Enrique Tirabocchi

Enrique Tirabocchi (variously spelled as Enrico Tiraboschi) was an Argentinian marathon swimmer who in August 1926 became the fourth person to successfully swim across the English Channel. He was the first person to swim from France to England and finished the swim in 16 hours and 33 minutes, beating the record set by Matthew Webb when he was the first to make the crossing more than 50 years earlier.

In a February 1920 attempt to swim from Colonia, Uruguay across the River Plate to Buenos Aires, Tirabocchi set a record by being in the water for 24 hours and 2 minutes, breaking the record set by Thomas William Burgess in his 1911 Channel swim of 22 hours and 35 minutes. He had made it within 3 miles of finishing the 32 mile distance.[1] Tirabocchi had made an unsuccessful attempt to cross the English Channel on August 29, 1922, but was forced out of the water due to exhaustion after 19.5 hours, having it made it within two miles of St. Margaret's Bay.[2]

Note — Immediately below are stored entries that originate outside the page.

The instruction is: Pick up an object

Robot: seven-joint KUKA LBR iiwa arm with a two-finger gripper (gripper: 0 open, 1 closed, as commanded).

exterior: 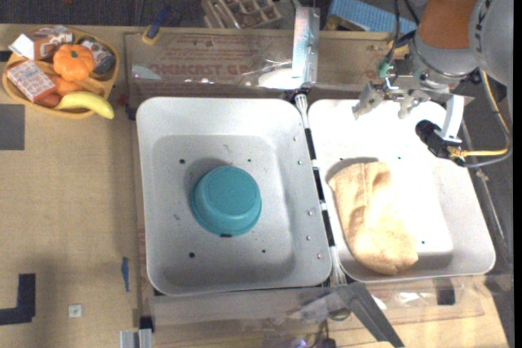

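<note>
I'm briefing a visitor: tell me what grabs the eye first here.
A round teal plastic bowl, upside down, sits mid-floor in the left white bin. A crumpled tan cloth towel lies in the right white bin. The grey arm's two-finger gripper hovers over that bin's far edge.

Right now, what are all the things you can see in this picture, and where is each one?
bowl: one, teal, upside down in the left bin
towel: one, tan, crumpled in the right bin
bins: two, white, side by side on the bench
basket: one, tan, at the far left, holding toy food
pumpkin: one, orange, in the basket
banana: one, yellow, at the basket's front edge
arm: one, grey with an orange band, reaching in from the right
hand: one, open, above the right bin's far edge, holding nothing
</note>
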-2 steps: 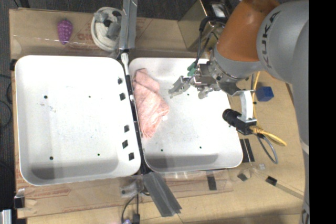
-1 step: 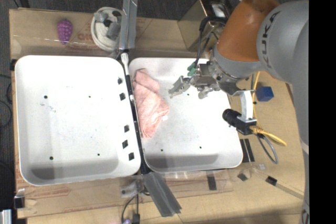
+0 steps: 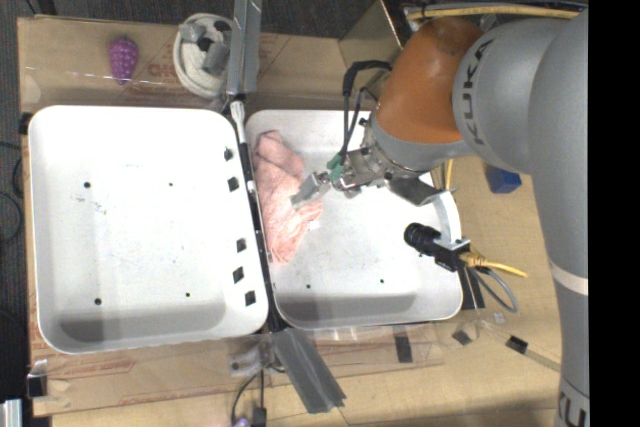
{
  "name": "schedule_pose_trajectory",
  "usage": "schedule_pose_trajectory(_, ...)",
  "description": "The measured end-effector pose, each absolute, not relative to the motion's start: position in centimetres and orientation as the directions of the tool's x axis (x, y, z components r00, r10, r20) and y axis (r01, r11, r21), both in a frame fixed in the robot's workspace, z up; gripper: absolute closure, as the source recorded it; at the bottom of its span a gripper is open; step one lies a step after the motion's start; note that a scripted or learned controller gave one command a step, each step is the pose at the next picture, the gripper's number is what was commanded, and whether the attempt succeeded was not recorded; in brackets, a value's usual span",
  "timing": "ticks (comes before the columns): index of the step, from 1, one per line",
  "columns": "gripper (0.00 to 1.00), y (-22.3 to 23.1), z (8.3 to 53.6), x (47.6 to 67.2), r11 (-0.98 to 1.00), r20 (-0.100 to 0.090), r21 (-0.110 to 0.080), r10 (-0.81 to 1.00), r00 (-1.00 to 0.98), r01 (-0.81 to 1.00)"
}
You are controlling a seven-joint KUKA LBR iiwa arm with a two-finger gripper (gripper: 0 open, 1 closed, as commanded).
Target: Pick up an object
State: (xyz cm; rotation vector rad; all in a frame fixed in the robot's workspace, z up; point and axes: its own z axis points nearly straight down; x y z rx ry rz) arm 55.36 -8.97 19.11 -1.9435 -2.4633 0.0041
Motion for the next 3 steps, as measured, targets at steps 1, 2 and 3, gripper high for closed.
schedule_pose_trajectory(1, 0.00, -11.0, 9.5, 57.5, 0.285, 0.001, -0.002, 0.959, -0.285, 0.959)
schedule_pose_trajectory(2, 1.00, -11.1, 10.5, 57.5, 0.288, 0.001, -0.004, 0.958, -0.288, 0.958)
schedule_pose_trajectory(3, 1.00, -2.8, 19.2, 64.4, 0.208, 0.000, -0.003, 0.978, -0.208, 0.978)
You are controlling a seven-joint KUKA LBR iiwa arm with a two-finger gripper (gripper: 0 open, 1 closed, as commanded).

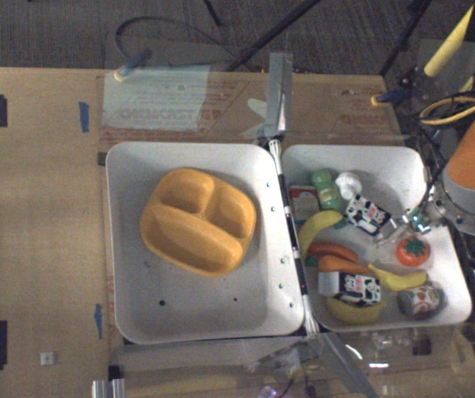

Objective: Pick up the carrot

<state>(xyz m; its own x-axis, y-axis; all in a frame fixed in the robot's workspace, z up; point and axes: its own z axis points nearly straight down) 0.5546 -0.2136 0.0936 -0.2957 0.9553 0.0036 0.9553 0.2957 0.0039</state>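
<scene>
Grey metal, your gripper (414, 220): low over the right bin (403, 160), near its right wall, arm coming in from the right under the orange band. You cannot tell how it is set; it is too small and blurred.

- Just left of it, touching or nearly so: black-and-white milk carton (366, 214), tilted.
- Just below it: red tomato (413, 251) with green top.
- The carrot (341, 264), orange, lies across the middle of the right bin, left of the tomato, apart from the gripper. Yellow banana (317, 226) curves above its left end; a second carton (350, 287) sits against its lower edge.
- Another banana (398, 278) lies right of the carrot; a small can (420, 300) in the lower right corner.
- Left bin (138, 305): orange divided plate (198, 220), alone.
- Both bins rest on the wooden tabletop (38, 222).
</scene>
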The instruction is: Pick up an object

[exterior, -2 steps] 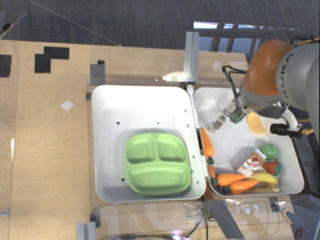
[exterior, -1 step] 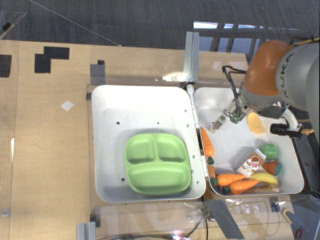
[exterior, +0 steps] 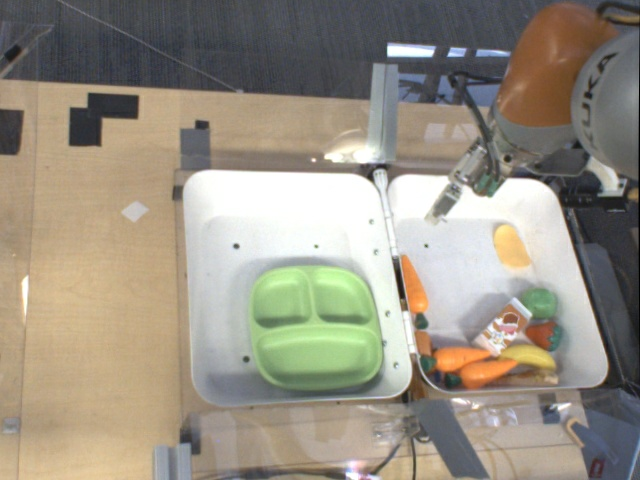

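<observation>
**Ana:** Over the far left corner of the right bin (exterior: 575,268) hangs the tool (exterior: 441,208), tilted, on the grey arm (exterior: 560,78) with its orange band. I cannot tell whether it is parted or closed; nothing shows in it.

**Ben:** What could it pick?

**Ana:** A yellow-orange piece (exterior: 512,246) lies alone on bare bin floor, to the right of the tool and a little nearer the camera. Along the bin's left wall lies a carrot (exterior: 414,286). At the bin's near edge, a banana (exterior: 530,355), a small carton (exterior: 505,326), a green piece (exterior: 541,302) and more carrots (exterior: 475,363) crowd together, touching.

**Ben:** Best approach?

**Ana:** I'd go for the lone piece: centre above it, descend straight, close gently. The crowded pile and the wall-hugging carrot risk a missed grasp.
</observation>
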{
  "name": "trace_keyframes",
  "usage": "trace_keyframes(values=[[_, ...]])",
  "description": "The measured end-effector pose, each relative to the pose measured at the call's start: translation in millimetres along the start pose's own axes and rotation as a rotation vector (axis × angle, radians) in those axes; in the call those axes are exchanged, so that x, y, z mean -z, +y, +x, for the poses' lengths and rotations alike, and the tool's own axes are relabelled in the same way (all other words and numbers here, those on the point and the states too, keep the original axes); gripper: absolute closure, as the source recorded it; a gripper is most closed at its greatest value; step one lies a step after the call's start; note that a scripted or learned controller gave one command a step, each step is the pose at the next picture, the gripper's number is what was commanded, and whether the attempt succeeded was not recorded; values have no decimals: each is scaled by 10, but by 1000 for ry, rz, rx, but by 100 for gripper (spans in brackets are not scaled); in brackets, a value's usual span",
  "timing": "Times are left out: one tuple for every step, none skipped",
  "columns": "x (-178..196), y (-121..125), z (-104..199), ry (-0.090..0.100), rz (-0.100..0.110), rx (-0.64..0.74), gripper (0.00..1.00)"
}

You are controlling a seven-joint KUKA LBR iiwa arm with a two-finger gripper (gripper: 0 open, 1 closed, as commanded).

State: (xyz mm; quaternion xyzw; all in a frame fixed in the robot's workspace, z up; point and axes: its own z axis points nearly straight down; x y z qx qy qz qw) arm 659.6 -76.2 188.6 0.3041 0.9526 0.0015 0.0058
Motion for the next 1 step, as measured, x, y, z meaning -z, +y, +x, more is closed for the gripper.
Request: trace_keyframes(values=[[131,25,-13,-8,-5,5,100]])
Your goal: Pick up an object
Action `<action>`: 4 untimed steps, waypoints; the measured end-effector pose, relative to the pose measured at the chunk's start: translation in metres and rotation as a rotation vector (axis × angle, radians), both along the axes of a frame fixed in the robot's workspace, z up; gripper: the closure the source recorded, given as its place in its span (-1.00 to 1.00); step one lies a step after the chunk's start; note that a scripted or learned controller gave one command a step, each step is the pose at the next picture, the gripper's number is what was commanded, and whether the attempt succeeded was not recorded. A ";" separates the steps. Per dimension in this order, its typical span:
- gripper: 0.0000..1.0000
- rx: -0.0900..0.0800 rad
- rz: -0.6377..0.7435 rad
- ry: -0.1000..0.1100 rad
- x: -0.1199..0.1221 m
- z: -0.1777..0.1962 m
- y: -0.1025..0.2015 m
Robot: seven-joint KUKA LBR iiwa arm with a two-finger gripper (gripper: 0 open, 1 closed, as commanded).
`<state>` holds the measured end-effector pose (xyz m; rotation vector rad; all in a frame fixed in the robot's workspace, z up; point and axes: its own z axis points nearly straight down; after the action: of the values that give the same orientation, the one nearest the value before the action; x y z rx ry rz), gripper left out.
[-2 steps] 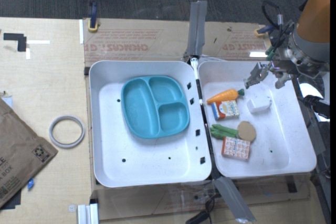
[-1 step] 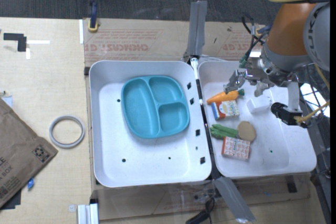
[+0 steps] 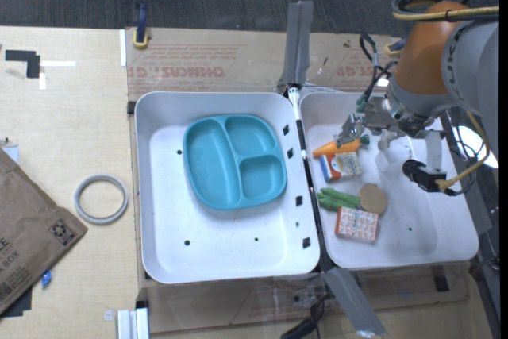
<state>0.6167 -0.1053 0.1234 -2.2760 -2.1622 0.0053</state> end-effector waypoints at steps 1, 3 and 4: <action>-1.00 0.000 -0.034 -0.004 0.033 -0.032 0.007; 1.00 0.000 0.147 -0.005 0.006 -0.021 0.009; -1.00 0.000 0.147 -0.004 0.006 -0.022 0.009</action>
<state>0.6224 -0.0959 0.1019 -2.1128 -2.3265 0.0007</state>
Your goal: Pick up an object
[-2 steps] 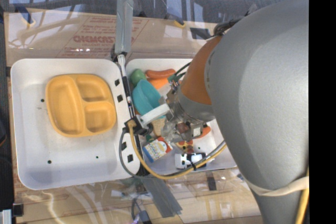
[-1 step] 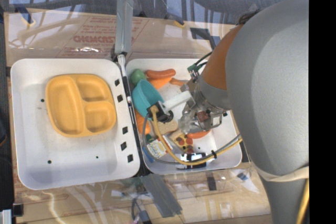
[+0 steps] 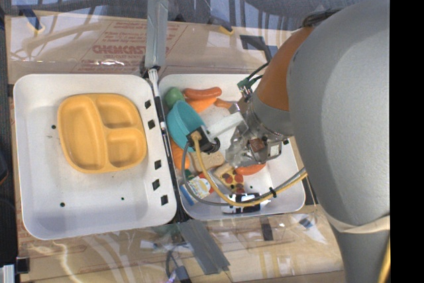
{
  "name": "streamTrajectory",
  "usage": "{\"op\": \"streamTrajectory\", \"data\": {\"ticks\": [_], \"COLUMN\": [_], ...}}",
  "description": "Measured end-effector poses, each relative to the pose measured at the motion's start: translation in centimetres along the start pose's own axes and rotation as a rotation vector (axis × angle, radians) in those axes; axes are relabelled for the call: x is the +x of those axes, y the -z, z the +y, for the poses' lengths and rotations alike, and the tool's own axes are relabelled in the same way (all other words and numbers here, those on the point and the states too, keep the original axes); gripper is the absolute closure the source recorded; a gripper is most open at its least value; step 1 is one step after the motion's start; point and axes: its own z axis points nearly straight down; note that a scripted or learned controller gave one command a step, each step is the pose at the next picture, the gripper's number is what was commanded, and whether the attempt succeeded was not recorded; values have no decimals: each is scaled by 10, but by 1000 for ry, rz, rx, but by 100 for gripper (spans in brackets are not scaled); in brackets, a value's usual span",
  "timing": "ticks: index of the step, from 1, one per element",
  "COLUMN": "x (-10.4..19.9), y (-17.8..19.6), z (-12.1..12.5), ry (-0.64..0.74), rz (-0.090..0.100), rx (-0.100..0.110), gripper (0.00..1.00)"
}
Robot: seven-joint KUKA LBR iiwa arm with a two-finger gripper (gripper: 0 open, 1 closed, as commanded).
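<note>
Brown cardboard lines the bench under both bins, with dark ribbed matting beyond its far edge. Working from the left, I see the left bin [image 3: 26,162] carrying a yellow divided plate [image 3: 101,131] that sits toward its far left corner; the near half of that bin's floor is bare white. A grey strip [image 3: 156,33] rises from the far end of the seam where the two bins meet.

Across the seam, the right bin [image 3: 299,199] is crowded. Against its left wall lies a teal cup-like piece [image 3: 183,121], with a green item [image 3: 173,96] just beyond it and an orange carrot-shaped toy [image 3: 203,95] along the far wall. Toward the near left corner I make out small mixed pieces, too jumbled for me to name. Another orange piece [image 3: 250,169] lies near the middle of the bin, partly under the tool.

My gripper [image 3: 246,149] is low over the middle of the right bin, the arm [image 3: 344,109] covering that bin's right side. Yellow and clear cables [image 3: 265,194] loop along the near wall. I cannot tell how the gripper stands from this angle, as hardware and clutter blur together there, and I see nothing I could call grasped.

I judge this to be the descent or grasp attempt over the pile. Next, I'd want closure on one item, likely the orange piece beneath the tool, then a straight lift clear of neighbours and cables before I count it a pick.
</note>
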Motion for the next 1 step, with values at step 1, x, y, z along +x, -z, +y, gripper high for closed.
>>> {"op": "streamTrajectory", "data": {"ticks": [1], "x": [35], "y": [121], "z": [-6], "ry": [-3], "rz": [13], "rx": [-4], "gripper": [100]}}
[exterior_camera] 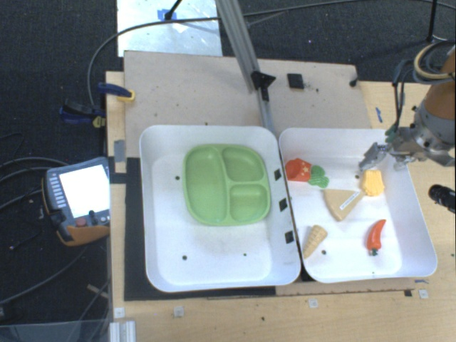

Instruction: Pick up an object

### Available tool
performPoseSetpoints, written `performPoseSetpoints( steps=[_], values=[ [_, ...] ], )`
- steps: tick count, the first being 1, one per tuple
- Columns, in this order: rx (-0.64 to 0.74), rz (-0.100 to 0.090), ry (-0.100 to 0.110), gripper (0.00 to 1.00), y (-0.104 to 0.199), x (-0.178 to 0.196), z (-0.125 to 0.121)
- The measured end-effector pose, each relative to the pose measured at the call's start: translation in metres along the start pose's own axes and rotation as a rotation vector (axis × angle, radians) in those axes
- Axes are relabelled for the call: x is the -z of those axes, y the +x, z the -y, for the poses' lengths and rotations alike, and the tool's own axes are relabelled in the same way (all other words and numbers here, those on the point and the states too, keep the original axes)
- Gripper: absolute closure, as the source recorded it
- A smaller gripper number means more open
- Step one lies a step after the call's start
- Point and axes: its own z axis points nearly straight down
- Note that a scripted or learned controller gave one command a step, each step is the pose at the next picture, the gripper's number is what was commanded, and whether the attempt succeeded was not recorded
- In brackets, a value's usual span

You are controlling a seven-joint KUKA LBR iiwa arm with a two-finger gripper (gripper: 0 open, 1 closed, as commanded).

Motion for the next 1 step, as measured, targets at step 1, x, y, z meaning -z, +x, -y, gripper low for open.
performPoseSetpoints(
  steps=[1],
  values=[
    [-0.005,0.000,0.000,0.00,-0.0012,-0.0509,0.0099]
  ],
)
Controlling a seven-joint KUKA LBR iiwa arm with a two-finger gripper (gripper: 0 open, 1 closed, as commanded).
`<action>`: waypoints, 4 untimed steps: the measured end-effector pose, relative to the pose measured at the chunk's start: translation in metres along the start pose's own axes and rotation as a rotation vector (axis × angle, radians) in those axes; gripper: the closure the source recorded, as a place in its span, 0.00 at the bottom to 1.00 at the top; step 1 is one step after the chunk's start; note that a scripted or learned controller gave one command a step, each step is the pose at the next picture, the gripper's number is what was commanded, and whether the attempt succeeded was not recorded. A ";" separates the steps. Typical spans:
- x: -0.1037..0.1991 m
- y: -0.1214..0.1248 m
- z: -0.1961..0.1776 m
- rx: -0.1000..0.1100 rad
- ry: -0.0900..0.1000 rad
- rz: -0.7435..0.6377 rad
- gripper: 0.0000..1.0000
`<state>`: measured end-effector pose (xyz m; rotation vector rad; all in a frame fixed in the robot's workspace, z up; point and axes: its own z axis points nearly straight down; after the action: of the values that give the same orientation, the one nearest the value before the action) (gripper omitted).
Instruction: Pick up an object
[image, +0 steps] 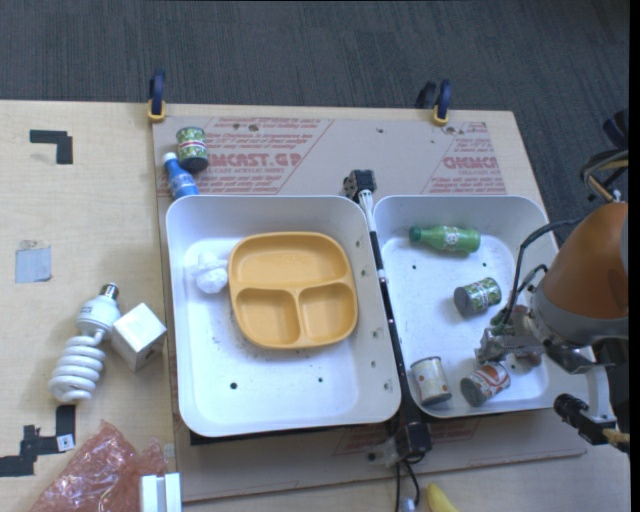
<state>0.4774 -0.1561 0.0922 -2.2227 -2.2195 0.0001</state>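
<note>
Two white bins sit side by side on a printed cardboard sheet (330, 140). Left bin (200, 390): a yellow three-compartment tray (293, 288), tilted slightly, with a small white crumpled object (210, 275) touching its left edge. Right bin (400, 240): a green bottle (446, 238) lying on its side near the back wall; a green-labelled can (477, 295) lying tilted at mid-bin; a white-labelled can (431, 381) near the front left corner; a red-and-white can (486, 384) lying on its side near the front wall, just right of the white-labelled one.

Arm enters from the right, orange band (595, 265) above the wrist. Gripper (507, 350) is low in the right bin's front right part, directly above and touching or nearly touching the red-and-white can. Finger spacing cannot be made out; contact with the can cannot be confirmed, and no object is visibly held.

Outside the bins: a small green-labelled can (191, 147) and a blue bottle (181, 180) on the cardboard at back left. On the bench to the left, a spiral light bulb (82, 353) beside a white cube (138, 335); red crinkled plastic (100, 472) at the front left.
</note>
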 end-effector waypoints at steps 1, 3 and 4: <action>0.035 0.057 -0.047 -0.002 -0.001 -0.001 0.00; -0.019 0.040 0.000 0.000 0.000 0.000 0.00; -0.014 0.093 -0.001 -0.001 -0.001 -0.004 0.00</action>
<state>0.5703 -0.1698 0.0929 -2.2199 -2.2249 -0.0003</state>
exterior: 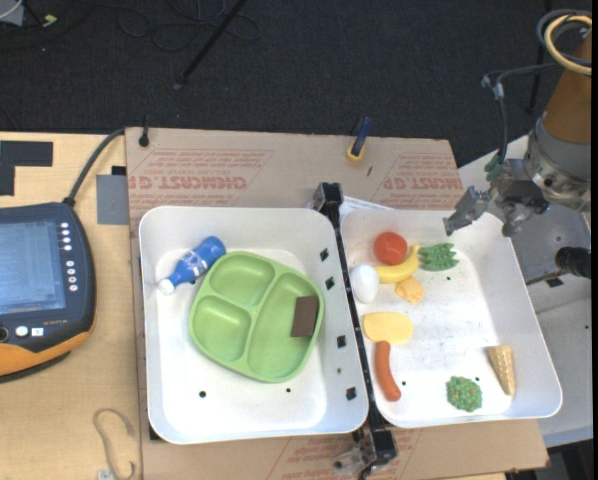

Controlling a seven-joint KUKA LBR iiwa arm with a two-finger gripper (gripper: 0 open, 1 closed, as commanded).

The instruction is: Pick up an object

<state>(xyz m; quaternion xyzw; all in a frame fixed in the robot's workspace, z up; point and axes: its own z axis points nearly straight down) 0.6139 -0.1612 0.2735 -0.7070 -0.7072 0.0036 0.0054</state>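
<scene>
The right bin point(524, 308) holds several toy foods: a red tomato point(390, 246), a yellow banana point(401, 266), a green leafy piece point(437, 257), a white egg point(364, 283), an orange chunk point(409, 290), a yellow piece point(387, 326), a red sausage point(386, 370), a green broccoli point(465, 393) and an ice cream cone point(501, 368). My gripper point(491, 214) hangs above the bin's far right corner, up and to the right of the leafy piece. Its fingers are spread open with nothing between them.
The left bin point(169, 388) holds a green divided plate point(249, 318) with a brown block point(305, 317) on it, and a blue bottle point(192, 264) beside the plate. A tablet point(29, 273) lies at the far left. A yellow-blue clamp point(358, 140) sits behind the bins.
</scene>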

Successfully crossing the English Channel

Tirabocchi entered the water at Cape Gris Nez on the French side of the Channel at 8:00 on the evening of August 11, 1923, telling the assembled crowd that "I'm going to follow [Henry] Sullivan's example" and started out in an ebb tide that lasted an hour. Through the night he went with the flood tide. He was accompanied by thirty friends who followed him on his route, taking turns swimming with him in the water and lighting the way for him with an acetylene lamp at night. He drank some coffee in the morning, but the only food he ate on the trip was an occasional sugar cube.[3]

The pattern of the tides shifted in Tirabocchi's favor, and he was able to enter the cove between Shakespeare Cliff and the Admiralty Pier at the Port of Dover a half-hour before the tides would have turned against him, and would have sent him further away from England as the tide would have carried him in the opposite direction. Tirabocchi reached the English shore having used up almost all of his energy and stumbled into the crowd that had come to cheer him on, completing his swim at 12:33 on August 12. His support team arrived in a row boat and changed him into some fresh clothing, described by The New York Times as being "as though they were dressing some little infant." After recuperating a bit from the rigors of the swim, he entered a rowboat that took him to a tugboat and returned to France almost immediately after his arrival in England. He received a check for 1,000 Pounds from the Daily Sketch and was awarded a gold medal for his efforts by the Channel Swimming Club.[3] Tirabocchi donated the prize he received from the newspaper to charity, giving the money to the International Swimming Federation.[4][5]

Tirabocchi's time of 16 hours and 33 minutes cut more than five hours from the previous fastest time, which had been set by Thomas Webb in 1875 when he made the first successful Channel swim, and was more than nine hours faster than the time set by American Henry Sullivan who had made the England-to-France crossing earlier that week. The Times describe Tirabocchi's path as approximating the shape of the letter "N" while the additional tides faced by Sullivan days earlier had forced him in the track of a "W" with an extra stroke.[3][6]

American Charles Toth had made an attempt to cross the Channel at the same time in the opposite direction, but was forced to abandon his swim after 18 hours and 10 minutes when he had made it as close as 2.5 miles from the shore on the French side. Romeo Maciel of Argentina and Sam Richards of the United States also attempted the swim at the same time as Tirabocchi, but gave up and quit.[3]

After Tirabocchi entered Italy from Switzerland on September 11, 1923, Italian customs officials at Domodossola confiscated a trophy he had been awarded for his Channel swim, saying that he needed to pay import duty on the item. The swimmer insisted that the cup was not an item for sale and successfully appealed to Benito Mussolini to retrieve the award.[7]

Tirabocchi credited American Gertrude Ederle with having made "a marvelous swim" in 1926, when she finished in 14 hours and 39 minutes, cutting almost two full hours off his record time, saying that her pace was not a matter of luck but was part of the "excellent constitution... [and] great powers of resistance" needed to complete the swim.[8]